Action item: Among the lines of the records below, copy those that hold the word "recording".

Collected data entries
· · · ·
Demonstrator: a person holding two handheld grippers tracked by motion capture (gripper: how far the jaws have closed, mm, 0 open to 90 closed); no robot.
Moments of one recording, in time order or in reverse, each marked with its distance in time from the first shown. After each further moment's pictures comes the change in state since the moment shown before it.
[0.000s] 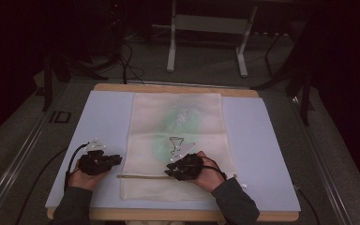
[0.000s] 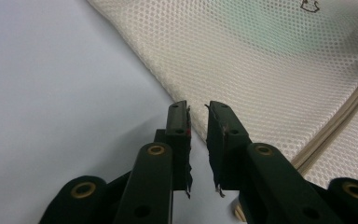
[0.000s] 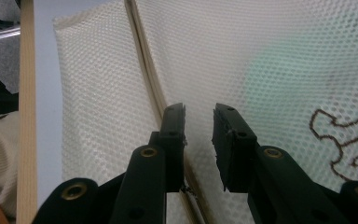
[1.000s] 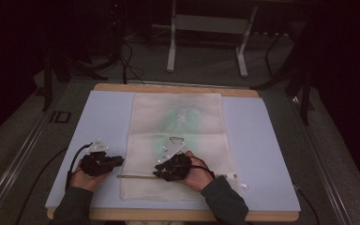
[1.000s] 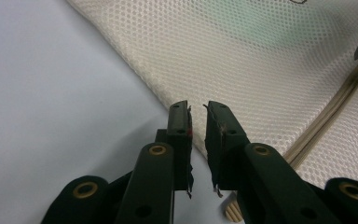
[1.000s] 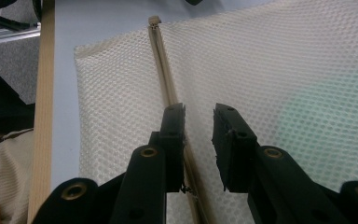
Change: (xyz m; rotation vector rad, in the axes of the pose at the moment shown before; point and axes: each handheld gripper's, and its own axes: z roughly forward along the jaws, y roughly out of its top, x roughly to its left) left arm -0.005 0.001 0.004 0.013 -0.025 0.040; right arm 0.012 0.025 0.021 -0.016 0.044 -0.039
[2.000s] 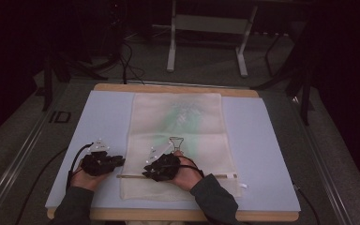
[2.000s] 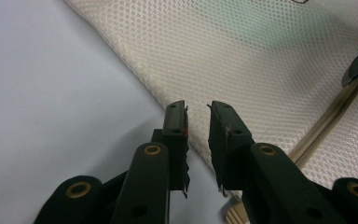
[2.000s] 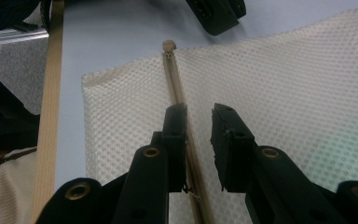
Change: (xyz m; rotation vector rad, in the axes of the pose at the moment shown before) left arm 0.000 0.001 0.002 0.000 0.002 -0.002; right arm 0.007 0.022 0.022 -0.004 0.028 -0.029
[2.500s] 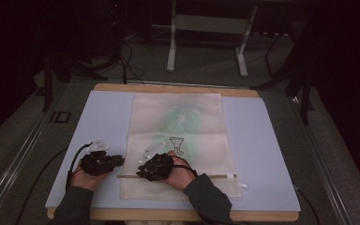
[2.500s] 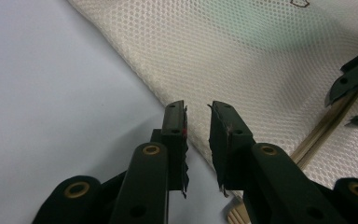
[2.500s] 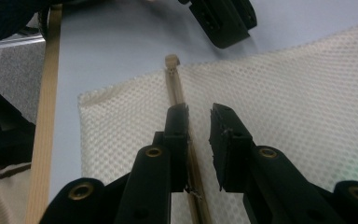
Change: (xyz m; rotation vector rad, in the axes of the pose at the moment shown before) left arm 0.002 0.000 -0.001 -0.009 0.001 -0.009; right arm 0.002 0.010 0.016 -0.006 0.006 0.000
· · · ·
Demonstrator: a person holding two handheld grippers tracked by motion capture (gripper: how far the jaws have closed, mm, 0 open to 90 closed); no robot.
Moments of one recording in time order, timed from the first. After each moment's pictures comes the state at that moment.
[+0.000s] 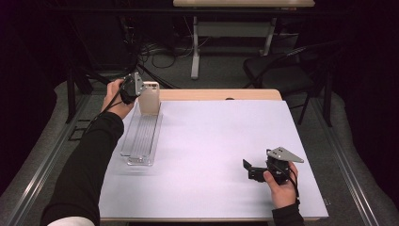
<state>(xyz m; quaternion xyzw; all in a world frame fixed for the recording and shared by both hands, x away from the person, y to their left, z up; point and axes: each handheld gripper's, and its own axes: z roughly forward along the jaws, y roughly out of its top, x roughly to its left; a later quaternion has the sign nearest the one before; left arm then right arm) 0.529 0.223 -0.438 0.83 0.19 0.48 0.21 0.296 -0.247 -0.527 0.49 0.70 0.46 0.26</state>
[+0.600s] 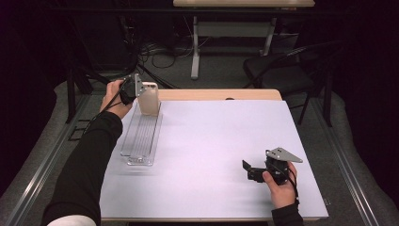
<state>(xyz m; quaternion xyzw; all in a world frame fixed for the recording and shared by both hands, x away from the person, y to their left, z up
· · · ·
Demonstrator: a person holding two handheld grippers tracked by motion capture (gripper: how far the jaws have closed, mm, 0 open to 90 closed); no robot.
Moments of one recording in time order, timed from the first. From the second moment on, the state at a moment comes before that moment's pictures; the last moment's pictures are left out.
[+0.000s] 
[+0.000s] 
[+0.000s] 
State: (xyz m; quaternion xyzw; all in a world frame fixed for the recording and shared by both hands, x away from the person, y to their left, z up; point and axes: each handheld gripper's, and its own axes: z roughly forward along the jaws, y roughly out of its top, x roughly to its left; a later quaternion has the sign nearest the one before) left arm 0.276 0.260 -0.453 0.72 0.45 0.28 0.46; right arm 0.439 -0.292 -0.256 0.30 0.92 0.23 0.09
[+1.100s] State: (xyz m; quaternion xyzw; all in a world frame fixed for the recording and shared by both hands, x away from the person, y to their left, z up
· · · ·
Exercise solution:
Moments of one recording, in time order or in reverse, each marked with its distance in time from the first shown. After each further moment's pictures comes the change in state since the moment shown before it.
Moments of one recording in time order, timed from the first. After each moment's pictures comes the state at that moment.
<state>(xyz m; quaternion xyzw; all in a world frame fixed for the recording and shared by both hands, x away from the person, y to their left, z up; point and axes: each handheld gripper's, and its own axes: z roughly forward along the jaws, y roughly out of its top, x roughly to its left; a later quaternion has the sign nearest the one before; left arm then right arm) 0.529 0.223 -0.438 0.83 0.19 0.48 0.21 0.296 -0.247 -0.527 0.49 0.70 0.46 0.26</state>
<state>(xyz m; quaternion xyzw; all in a world frame fixed for the recording and shared by both hands, x away from the person, y to their left, z up
Moments of one recording in time order, timed from the first. From the second moment on, the state at a moment comes before that moment's pictures; the last moment's pictures are left out.
State: (xyz m; quaternion xyzw; all in a world frame fixed for the recording and shared by both hands, x away from the person, y to their left, z up; point and axes: each handheld gripper's, and its own axes: z roughly forward along the jaws, y roughly out of its top, x roughly to its left; a later quaternion has the sign nearest the one before) left arm 0.276 0.260 -0.453 0.72 0.45 0.28 0.46; right arm 0.439 -0.292 -0.256 0.30 0.92 0.23 0.09
[+1.100s] State: (xyz m; quaternion xyzw; all in a world frame fixed for the recording and shared by both hands, x away from the person, y to their left, z up

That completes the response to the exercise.